SEBI has amended the Listing Regulations on October 8, 2020 in relation to (a) asset cover requirements for non-convertible debentures; and (b) documentation to be provided to debenture trustees. Some of the key aspects of these amendments are highlighted below:
1. Asset Cover for NCDs
The SEBI (Listing Obligations and Disclosure Requirements) Regulations, 2015 (Listing Regulations) require entities with listed non-convertible debentures (NCDs) to maintain a 100% asset cover that is sufficient to discharge the principal amount. The Securities and Exchange Board of India (SEBI) has now changed this to provide that such entity may maintain: (a) 100% asset cover; or (b) asset cover as per the terms of the offer document or information memorandum and/or the debenture trust deed, such that it is sufficient to discharge the principal amount at all times for the listed NCDs issued.
Such minimum asset cover requirement is now also applicable to unsecured debt securities issued by financial sector entities for meeting capital requirements (as specified by their respective regulators).
2. Documents and Intimations to Debenture Trustees
Entities which have issued listed NCDs are now required to intimate the debenture trustee about all covenants of the issue (including side letters, accelerated payment clauses etc.).
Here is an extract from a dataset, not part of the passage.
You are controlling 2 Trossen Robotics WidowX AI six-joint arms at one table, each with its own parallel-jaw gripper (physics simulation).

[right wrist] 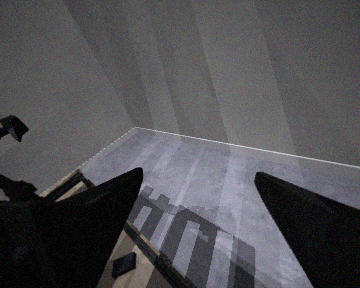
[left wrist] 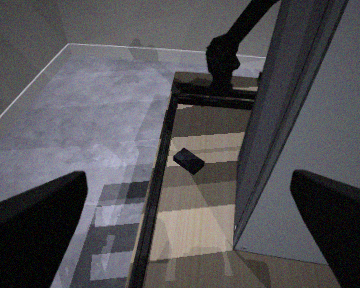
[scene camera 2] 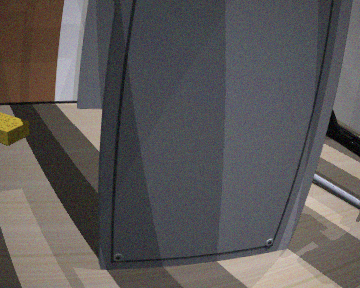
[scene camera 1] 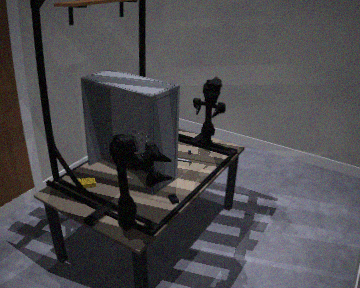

Earlier, entities with listed NCDs were required to provide the debenture trustee with a half-yearly certificate, regarding compliance with the asset cover requirement, from a practicing company secretary or a practicing chartered accountant. This certificate is now required from the statutory auditor and has been extended to cover compliance with all covenants related to the issue.
Additionally, entities with listed NCDs which are banks or non-banking financial companies registered with the Reserve Bank of India are now also required to comply with this requirement.
Way Forward
• Entities with listed NCDs should take note of the amendments pertaining to maintenance of asset cover and additional obligations towards the debenture trustee.
• SEBI has taken away exemptions to financial sector entities and such entities are now subject to a higher level of compliance, perhaps to increase accountability and bring in more transparency in the dealings of financial sector entities.
• SEBI has also left some questions unanswered by its recent amendments on the certifications by the statutory auditor in relation to compliance by the listed entity with all covenants relating to the issue. Statutory auditors do not issue, and perhaps may not be competent to issue, certificates on secretarial and procedural matters which are outside the realm of accounting and taxation, and it remains to be seen whether SEBI will supplement these changes with any further clarifications.
• This measure is also likely to increase costs for issuers as they would be required to engage statutory auditors on a half-yearly basis to comply with these requirements, in addition to engaging them for their annual audit requirements.